Requirement 6: Comprehensive Performance Tracking
User Story: As a system operator, I want detailed performance metrics to be tracked and persisted, so that I can monitor training progress and model improvement over time.
Acceptance Criteria
- WHEN models are trained THEN the system SHALL track loss values, accuracy metrics, and training timestamps.
- WHEN performance improves THEN the system SHALL log the improvement amount and save metadata.
- WHEN checkpoints are saved THEN the system SHALL store performance metrics alongside model weights.
- WHEN the system starts THEN it SHALL display the performance history of loaded checkpoints.
- WHEN multiple training sessions occur THEN the system SHALL maintain a continuous performance history.
- WHEN performance degrades THEN the system SHALL provide alerts and revert to better checkpoints if configured.

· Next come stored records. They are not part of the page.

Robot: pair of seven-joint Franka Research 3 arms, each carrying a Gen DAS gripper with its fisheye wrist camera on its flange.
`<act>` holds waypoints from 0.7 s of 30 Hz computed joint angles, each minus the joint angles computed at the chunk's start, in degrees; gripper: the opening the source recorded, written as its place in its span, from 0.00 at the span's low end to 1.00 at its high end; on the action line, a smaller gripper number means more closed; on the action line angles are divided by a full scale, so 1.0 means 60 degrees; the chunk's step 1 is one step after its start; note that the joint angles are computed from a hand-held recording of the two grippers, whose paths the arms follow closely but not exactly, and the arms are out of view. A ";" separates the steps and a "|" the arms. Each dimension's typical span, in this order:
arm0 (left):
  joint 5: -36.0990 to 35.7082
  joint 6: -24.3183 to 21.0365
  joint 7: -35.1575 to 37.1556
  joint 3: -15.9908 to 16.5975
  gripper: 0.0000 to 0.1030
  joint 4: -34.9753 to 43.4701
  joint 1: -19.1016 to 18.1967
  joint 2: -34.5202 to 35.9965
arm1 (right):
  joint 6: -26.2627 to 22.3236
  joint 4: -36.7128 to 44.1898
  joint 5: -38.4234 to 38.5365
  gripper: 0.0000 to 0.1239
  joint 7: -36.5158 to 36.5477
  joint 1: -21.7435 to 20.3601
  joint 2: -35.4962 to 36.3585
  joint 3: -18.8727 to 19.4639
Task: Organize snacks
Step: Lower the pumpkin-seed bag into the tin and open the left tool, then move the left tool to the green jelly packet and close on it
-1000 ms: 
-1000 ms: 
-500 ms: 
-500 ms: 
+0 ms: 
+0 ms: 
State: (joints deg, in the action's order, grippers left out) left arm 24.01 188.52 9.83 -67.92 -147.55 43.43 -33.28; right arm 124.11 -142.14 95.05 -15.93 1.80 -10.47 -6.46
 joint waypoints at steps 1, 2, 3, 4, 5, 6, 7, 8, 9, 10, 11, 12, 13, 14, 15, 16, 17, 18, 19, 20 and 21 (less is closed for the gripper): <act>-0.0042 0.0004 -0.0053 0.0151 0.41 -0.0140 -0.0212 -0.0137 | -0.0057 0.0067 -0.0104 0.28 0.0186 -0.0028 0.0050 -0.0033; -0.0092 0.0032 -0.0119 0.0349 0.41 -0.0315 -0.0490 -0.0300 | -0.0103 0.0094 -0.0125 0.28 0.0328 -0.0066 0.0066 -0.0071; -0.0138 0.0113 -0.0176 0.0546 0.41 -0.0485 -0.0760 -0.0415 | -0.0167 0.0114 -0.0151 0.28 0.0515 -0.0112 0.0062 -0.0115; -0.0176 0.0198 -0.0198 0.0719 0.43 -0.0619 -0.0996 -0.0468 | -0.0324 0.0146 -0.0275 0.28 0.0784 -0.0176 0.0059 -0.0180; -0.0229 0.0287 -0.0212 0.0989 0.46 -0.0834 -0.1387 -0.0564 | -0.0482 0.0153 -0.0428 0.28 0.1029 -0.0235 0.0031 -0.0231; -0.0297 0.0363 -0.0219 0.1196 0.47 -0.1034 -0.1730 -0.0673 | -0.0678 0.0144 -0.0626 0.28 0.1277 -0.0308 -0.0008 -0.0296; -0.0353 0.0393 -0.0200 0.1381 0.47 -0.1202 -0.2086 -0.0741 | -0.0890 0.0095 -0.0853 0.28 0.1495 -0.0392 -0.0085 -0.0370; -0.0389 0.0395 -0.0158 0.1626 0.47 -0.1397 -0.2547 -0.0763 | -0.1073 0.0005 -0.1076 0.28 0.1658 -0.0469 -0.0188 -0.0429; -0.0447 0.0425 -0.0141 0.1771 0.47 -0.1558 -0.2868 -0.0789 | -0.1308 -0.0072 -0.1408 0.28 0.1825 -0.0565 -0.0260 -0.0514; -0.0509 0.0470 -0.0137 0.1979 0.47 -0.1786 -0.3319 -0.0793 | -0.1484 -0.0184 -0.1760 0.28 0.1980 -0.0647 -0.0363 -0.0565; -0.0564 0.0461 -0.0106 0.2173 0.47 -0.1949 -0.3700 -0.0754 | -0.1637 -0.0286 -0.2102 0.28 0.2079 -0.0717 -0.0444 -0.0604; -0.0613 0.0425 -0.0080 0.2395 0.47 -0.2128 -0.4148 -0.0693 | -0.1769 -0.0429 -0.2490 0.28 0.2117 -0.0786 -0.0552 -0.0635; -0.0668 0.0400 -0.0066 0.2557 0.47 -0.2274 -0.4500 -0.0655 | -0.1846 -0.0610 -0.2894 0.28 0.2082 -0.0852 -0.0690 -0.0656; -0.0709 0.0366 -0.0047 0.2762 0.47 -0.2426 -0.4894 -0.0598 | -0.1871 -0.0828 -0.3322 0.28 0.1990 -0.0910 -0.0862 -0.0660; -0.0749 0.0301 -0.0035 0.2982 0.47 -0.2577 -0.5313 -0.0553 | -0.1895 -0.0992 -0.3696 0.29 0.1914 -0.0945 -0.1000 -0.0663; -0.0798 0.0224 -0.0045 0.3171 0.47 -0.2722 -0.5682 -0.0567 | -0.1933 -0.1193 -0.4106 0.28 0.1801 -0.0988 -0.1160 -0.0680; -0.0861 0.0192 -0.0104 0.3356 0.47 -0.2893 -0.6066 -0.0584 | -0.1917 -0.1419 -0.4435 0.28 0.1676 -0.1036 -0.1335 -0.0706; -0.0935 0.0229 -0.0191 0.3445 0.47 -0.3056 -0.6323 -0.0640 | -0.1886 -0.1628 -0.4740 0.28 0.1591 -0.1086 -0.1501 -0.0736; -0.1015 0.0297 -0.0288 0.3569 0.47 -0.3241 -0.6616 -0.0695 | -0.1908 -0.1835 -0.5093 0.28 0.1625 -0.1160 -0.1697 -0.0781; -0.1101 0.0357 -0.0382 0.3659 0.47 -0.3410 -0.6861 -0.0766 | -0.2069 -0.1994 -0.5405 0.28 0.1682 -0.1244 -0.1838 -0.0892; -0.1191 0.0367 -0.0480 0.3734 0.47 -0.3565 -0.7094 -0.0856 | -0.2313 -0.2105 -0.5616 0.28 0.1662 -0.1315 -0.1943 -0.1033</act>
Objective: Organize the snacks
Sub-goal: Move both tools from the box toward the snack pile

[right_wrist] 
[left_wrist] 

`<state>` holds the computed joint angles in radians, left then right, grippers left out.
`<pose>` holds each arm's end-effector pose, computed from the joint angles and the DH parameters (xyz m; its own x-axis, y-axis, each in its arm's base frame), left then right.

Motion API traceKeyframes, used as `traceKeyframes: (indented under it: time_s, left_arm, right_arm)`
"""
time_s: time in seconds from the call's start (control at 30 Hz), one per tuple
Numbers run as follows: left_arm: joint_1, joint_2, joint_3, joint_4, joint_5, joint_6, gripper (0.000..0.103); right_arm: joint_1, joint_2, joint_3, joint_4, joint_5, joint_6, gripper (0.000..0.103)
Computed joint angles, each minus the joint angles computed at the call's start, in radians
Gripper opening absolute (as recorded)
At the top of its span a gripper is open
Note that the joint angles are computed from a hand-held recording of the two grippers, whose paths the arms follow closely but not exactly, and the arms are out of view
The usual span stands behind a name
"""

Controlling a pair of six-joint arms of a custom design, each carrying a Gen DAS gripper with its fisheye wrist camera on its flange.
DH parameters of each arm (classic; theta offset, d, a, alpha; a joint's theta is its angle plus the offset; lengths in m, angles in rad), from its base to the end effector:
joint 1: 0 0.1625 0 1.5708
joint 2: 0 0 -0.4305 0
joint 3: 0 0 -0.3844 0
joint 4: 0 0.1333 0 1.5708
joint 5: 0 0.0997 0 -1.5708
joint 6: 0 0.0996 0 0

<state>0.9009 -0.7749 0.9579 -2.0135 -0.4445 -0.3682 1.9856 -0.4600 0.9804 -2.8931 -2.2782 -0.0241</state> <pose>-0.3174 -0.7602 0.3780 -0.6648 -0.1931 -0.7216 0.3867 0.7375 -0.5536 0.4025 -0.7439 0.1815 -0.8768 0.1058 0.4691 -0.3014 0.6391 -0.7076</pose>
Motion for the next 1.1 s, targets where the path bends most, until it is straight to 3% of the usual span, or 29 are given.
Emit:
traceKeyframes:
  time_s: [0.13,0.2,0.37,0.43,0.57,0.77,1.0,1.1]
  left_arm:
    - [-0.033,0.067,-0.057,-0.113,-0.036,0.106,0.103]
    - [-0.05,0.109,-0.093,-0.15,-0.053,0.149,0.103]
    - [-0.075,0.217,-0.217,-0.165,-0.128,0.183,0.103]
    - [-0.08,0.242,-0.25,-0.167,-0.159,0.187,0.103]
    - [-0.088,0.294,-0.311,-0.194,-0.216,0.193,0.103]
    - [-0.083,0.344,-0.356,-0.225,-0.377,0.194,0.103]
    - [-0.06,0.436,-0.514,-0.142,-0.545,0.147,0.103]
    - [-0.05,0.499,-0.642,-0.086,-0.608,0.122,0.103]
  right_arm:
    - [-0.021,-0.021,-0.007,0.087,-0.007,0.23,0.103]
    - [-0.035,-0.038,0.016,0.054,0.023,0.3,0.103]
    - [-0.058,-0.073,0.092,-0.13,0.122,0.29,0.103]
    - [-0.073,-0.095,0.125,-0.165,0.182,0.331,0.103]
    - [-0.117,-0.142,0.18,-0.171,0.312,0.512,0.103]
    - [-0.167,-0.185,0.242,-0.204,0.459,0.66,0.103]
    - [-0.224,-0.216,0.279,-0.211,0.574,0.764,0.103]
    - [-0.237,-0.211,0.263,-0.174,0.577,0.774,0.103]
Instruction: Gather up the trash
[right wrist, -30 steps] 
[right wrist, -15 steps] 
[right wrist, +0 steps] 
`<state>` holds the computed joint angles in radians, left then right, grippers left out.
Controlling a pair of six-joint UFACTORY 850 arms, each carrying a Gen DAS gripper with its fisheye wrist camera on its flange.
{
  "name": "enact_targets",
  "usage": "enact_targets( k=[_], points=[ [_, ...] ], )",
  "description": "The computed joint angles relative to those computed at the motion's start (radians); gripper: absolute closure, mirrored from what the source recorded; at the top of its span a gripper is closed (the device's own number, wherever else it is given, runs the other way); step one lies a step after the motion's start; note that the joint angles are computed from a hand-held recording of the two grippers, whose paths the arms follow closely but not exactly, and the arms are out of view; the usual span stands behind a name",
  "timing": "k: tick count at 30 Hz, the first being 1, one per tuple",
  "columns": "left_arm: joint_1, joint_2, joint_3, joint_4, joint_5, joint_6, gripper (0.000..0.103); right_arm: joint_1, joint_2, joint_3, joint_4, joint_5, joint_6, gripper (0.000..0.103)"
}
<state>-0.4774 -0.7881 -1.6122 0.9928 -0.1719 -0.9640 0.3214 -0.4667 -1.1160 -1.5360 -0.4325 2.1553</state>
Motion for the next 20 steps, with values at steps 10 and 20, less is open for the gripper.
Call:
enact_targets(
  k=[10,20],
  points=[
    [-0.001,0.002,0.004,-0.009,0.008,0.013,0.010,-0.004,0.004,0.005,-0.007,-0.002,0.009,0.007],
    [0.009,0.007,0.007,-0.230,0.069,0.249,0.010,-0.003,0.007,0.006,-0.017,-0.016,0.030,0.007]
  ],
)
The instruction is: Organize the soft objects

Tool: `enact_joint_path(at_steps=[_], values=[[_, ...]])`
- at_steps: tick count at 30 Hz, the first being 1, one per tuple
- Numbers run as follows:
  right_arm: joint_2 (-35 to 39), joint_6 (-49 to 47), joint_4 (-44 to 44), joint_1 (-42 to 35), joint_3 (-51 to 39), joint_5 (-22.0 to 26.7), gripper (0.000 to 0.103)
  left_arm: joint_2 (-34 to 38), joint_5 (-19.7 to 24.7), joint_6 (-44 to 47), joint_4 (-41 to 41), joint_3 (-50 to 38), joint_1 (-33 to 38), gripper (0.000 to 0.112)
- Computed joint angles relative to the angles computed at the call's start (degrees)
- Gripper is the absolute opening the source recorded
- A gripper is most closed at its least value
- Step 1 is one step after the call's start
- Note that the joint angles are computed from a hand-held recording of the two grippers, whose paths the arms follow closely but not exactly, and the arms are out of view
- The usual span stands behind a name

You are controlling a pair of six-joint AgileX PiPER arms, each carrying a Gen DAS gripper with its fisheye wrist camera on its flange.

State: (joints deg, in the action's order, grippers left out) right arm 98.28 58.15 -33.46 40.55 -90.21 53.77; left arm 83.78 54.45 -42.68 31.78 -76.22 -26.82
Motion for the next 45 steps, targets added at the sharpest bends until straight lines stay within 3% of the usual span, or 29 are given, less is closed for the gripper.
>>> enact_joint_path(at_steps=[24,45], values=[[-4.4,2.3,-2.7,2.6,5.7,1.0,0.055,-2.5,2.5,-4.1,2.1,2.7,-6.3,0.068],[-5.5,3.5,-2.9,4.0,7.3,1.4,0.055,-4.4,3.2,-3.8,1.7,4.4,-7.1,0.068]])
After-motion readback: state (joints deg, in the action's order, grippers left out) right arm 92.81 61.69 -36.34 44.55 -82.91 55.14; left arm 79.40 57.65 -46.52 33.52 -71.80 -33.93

Requirement 7: Robust Error Handling and Recovery
User Story: As a system administrator, I want checkpoint operations to be resilient to failures, so that training can continue even if individual checkpoint saves fail.
Acceptance Criteria
- WHEN checkpoint saving fails THEN the system SHALL log the error and continue training without crashing.
- WHEN disk space is insufficient THEN the system SHALL clean up old checkpoints and retry saving.
- WHEN checkpoint files are corrupted THEN the system SHALL fall back to previous valid checkpoints.
- WHEN concurrent access conflicts occur THEN the system SHALL use proper locking mechanisms.
- WHEN the system recovers from failures THEN it SHALL validate checkpoint integrity before loading.
- WHEN critical checkpoint operations fail repeatedly THEN the system SHALL alert administrators.
Requirement 8: Configuration and Monitoring
User Story: As a developer, I want configurable checkpoint settings and monitoring capabilities, so that I can optimize checkpoint behavior for different training scenarios.
Acceptance Criteria
- WHEN configuring the system THEN checkpoint saving frequency SHALL be adjustable.
- WHEN setting performance thresholds THEN the minimum improvement required for saving SHALL be configurable.
- WHEN monitoring training THEN checkpoint save events SHALL be visible in logs and dashboards.
- WHEN analyzing performance THEN checkpoint metadata SHALL be accessible for review.
- WHEN tuning the system THEN checkpoint storage limits SHALL be configurable.
- WHEN debugging issues THEN detailed checkpoint operation logs SHALL be available.
Requirement 9: Backward Compatibility and Migration
User Story: As a user, I want existing checkpoints to remain compatible, so that current model progress is preserved when the checkpoint system is enhanced.
Acceptance Criteria
- WHEN the enhanced checkpoint system starts THEN it SHALL load existing checkpoints without issues.
- WHEN checkpoint formats are updated THEN migration utilities SHALL convert old formats.
- WHEN new metadata is added THEN existing checkpoints SHALL work with default values.
- WHEN the system upgrades THEN checkpoint directories SHALL be preserved and enhanced.
- WHEN rollback is needed THEN the system SHALL support reverting to previous checkpoint versions.
- WHEN compatibility issues arise THEN clear error messages SHALL guide resolution.